Donald Francis Schnably
Donald Francis Schnably was born June 24, 1948, in Elkins, West Virginia, the son of Lester and Caroline Wolf Schnably. Donald had a brother and a sister.
|Donald attended Philip Barbour High School where he was a member of the Latin Club, serving as president. He graduated with the class of 1966. He attended Greenbrier Military Academy and was a member of the Baptist Church at Weston and the Barbour County 4-H Club.|
Entering the Army on January 15, 1967, he received basic training at Fort Knox, Kentucky, where he was commissioned as a second lieutenant. Donald graduated from the Green Beret Special Forces School at Fort Bragg, North Carolina, after which he completed airborne training at Fort Benning, Georgia.

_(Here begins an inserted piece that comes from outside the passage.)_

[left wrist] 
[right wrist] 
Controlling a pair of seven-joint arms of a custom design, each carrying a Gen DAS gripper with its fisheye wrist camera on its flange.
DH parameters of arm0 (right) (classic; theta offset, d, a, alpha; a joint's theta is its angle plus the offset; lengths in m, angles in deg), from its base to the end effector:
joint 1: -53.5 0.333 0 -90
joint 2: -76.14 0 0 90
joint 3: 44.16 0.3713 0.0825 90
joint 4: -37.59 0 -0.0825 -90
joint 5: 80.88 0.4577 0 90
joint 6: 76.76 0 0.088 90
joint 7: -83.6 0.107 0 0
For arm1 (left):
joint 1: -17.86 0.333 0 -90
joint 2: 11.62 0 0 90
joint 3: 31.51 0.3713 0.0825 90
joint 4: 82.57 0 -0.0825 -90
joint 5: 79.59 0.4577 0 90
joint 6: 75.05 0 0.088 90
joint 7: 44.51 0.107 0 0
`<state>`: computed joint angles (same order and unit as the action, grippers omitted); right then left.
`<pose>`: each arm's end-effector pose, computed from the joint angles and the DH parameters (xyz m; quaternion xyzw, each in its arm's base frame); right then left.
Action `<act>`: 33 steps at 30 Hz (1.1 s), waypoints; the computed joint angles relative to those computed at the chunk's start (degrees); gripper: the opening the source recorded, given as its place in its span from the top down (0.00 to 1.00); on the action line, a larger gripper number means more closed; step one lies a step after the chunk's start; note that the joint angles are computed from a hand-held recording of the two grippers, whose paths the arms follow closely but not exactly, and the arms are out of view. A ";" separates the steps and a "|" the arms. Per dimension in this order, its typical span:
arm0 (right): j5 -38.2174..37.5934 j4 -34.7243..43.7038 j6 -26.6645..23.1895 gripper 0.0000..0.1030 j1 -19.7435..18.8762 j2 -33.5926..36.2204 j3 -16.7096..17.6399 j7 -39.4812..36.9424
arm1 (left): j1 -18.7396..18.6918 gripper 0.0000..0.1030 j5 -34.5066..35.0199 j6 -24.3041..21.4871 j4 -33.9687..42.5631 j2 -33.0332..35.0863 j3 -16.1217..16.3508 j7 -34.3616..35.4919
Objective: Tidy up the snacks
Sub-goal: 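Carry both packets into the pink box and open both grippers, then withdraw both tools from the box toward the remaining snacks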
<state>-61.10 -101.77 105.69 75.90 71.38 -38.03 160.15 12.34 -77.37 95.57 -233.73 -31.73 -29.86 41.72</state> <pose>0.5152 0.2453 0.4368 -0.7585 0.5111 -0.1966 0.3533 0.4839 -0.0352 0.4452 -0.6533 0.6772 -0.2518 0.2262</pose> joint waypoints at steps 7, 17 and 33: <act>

Prior to leaving for Vietnam he was sent to Panama where he received training at an extended Jungle Warfare School, graduating with honors.
Lt. Donald Schnably left for Vietnam on December 6, 1968. He was a member of the 5th Special Forces Group located at the Green Beret Camp in Duc Lap, South Vietnam. He was awarded a Bronze Star for heroism displayed during ground operations against hostile Vietnamese forces on March 26, 1969. Lt. Schnably was serving as a senior advisor to a Camp Strike Force company on a search and clear mission deep in hostile territory when they initiated contact with two platoons of North Vietnamese soldiers. Taking command of the situation, Lt. Schnably led his company in a flanking action against the enemy force and rendered first aid to his wounded personnel, carrying one of the wounded to safety while under intense enemy fire. When helicopter gunships and tactical air support arrived, he directed fire upon enemy positions. After reinforcements arrived, Lt. Schnably led a counter attack which resulted in the withdrawal of North Vietnamese forces.

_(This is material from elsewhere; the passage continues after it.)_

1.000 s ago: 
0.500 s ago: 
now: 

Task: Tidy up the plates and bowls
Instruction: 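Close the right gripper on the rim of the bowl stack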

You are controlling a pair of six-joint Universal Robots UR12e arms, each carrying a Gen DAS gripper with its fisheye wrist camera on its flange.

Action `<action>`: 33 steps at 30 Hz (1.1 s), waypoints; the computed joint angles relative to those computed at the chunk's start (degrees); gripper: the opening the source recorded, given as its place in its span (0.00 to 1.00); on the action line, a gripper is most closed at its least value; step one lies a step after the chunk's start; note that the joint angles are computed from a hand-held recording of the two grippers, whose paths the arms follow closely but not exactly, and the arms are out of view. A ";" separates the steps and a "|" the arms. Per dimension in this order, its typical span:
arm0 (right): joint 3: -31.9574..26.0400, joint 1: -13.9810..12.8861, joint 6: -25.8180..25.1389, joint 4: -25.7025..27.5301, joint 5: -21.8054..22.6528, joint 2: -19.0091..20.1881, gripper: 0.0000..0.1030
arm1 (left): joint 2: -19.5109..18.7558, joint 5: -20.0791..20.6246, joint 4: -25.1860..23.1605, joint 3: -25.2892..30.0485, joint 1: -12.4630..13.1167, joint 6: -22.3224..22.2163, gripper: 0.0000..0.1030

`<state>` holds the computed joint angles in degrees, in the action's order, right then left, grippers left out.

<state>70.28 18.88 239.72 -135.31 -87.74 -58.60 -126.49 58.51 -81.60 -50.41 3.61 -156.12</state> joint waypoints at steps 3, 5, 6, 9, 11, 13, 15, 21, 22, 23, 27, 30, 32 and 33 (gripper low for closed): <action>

Less than six months later, on the evening of December 1, 1969, Lt. Donald F. Schnably was killed in action. That evening, North Vietnamese forces unleashed a mortar attack against the Duc Lap Special forces camp in which was located an 81-millimeter mortar pit that had been the target of previous enemy attacks. Assuming the enemy had zeroed in on the pit, Lt. Schnably rushed to the area to direct return fire on suspected enemy positions. As the mortar tube was set and the first round was being readied for launching, two enemy rounds hit the area, mortally wounding Lt. Schnably. For his actions, Lt. Schnably was posthumously awarded the Silver Star, which was presented to his widow Karen Poe Schnably in June 1970 in the ROTC Office at West Virginia University.
The body of Lt. Donald F. Schnably was returned to the United States and was buried in Belington Fraternal Cemetery. His is memorialized on panel 15w line 14 of the Vietnam War Memorial in Washington D. C.